The levels of monoamines and their metabolites in brains showed that artificial rearing mainly affected the noradrenergic and serotonergic systems in the hippocampus and hypothalamus. Several studies have reported that increased amounts of 5-HT are released from the hippocampus and hypothalamus after stress in rats [16, 24]. Our study also confirmed the increase of 5-HT in the hippocampus and hypothalamus after artificial rearing.
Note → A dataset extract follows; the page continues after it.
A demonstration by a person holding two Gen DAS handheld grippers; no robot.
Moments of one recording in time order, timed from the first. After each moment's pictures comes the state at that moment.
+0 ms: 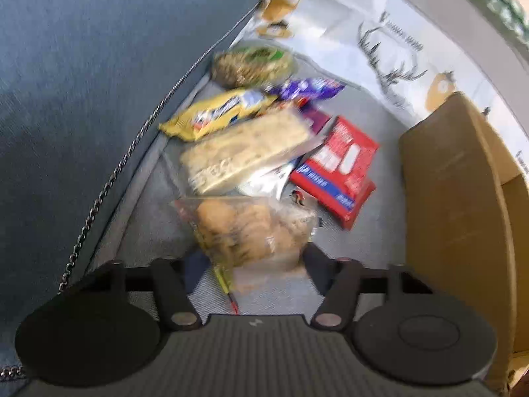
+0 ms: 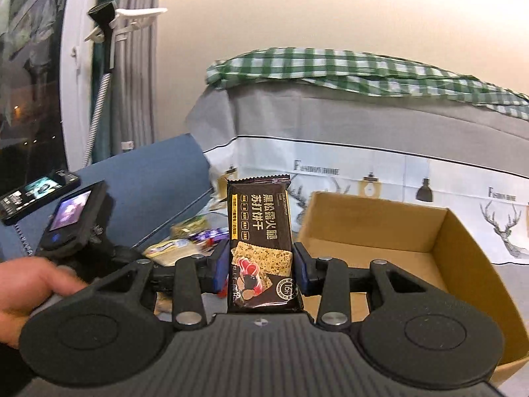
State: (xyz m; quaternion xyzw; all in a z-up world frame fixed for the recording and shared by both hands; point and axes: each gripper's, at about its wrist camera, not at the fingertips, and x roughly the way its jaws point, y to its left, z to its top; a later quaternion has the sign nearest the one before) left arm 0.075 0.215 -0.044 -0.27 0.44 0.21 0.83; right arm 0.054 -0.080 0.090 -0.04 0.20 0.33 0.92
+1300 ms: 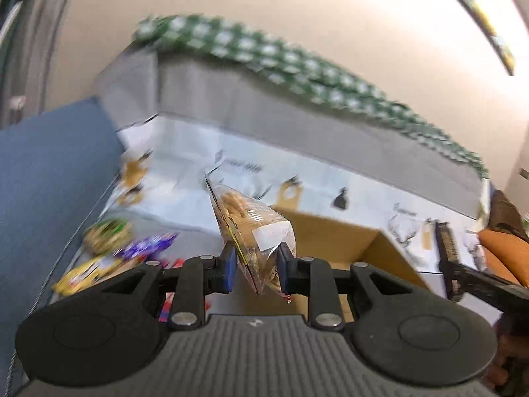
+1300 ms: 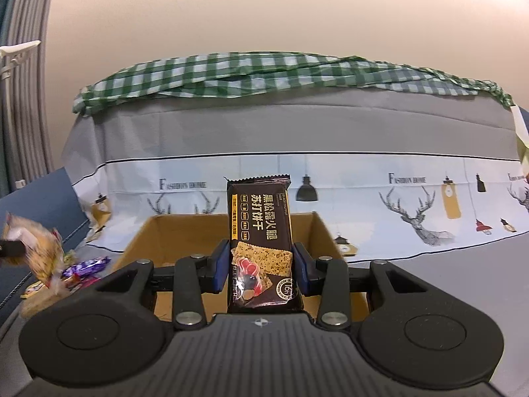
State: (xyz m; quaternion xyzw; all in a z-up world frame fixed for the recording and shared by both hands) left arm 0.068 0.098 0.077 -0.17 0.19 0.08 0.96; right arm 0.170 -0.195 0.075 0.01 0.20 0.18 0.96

Additionally, serotonergic systems are activated in response to physical and psychological stress [3, 12]. It is well known that a variety of stressful events, including emotional stress, cause marked increases in norepinephrine release in several brain regions (e.g., the amygdala, hippocampus, and hypothalamus) [4]. Consistent with previous data, our results showed that the NE content was significantly increased in the hippocampus. Moreover, the norepinephrine metabolite MHPG decreases in the frontal cortex of maternally separated rat pups after restraint stress [5]. We observed increased 5-HT and norepinephrine and decreased MHPG in the hippocampus and hypothalamus of the AR group, consistent with these previous studies. These data indicate that artificial rearing exerts a profound effect on neurotransmitter contents in various regions of the brain. In addition, physical contact with dams affects not only mice, but also humans. It has been reported that children are relaxed and have low heart rates after nestling with their mothers [6].
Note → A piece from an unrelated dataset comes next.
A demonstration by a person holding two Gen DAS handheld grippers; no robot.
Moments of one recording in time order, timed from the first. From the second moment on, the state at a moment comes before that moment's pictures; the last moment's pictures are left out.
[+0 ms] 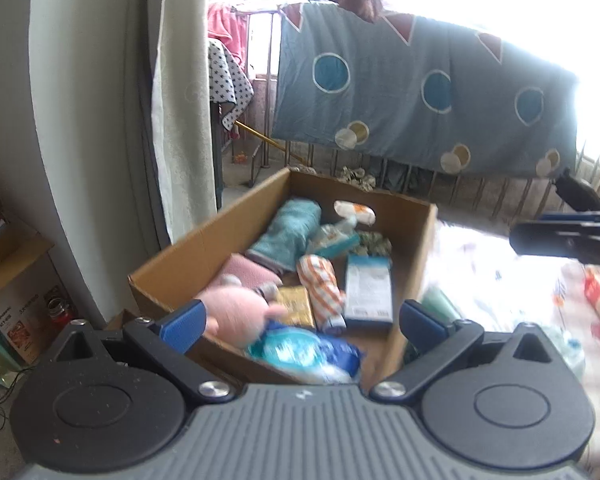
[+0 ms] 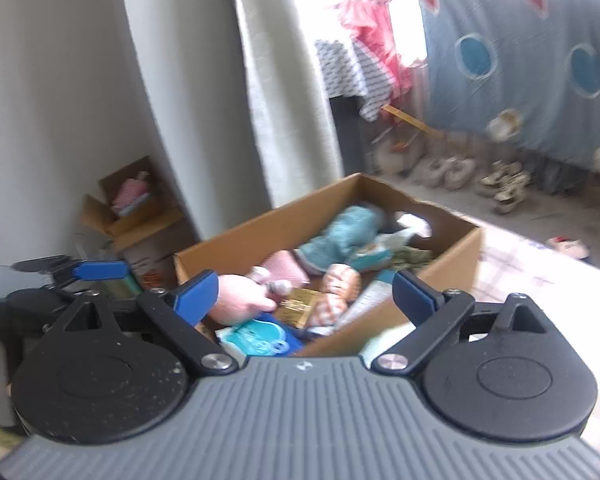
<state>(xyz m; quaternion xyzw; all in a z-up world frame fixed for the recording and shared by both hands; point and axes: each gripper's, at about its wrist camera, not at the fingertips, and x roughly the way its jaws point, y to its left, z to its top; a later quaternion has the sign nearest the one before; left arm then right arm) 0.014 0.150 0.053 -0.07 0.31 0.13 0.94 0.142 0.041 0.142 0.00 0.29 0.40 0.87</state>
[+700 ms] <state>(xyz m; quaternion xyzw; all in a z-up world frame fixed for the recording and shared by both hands) -0.016 0.120 0.029 -0.04 0.33 0.16 0.93 0.035 -0.003 0.099 -0.04 0.27 0.22 0.94</state>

Our results demonstrated that anxiety-like behavior in the AR group continues to be elevated after weaning, compared with the Dam group. The artificial rearing method is the most severe model of early weaning because the breeding environment during lactation determines bond formation between pups and dams [13, 14]. In future studies, it needs to add other behavioral experiment for the evaluation of emotion, such as the novelty suppressed feeding paradigm. Also it will be important to use ovariectomized parous mice, which take care of newborns, with feeding via artificial milk to minimize the stress on newborn pups and to evaluate the formation of brain function using artificial rearing methods.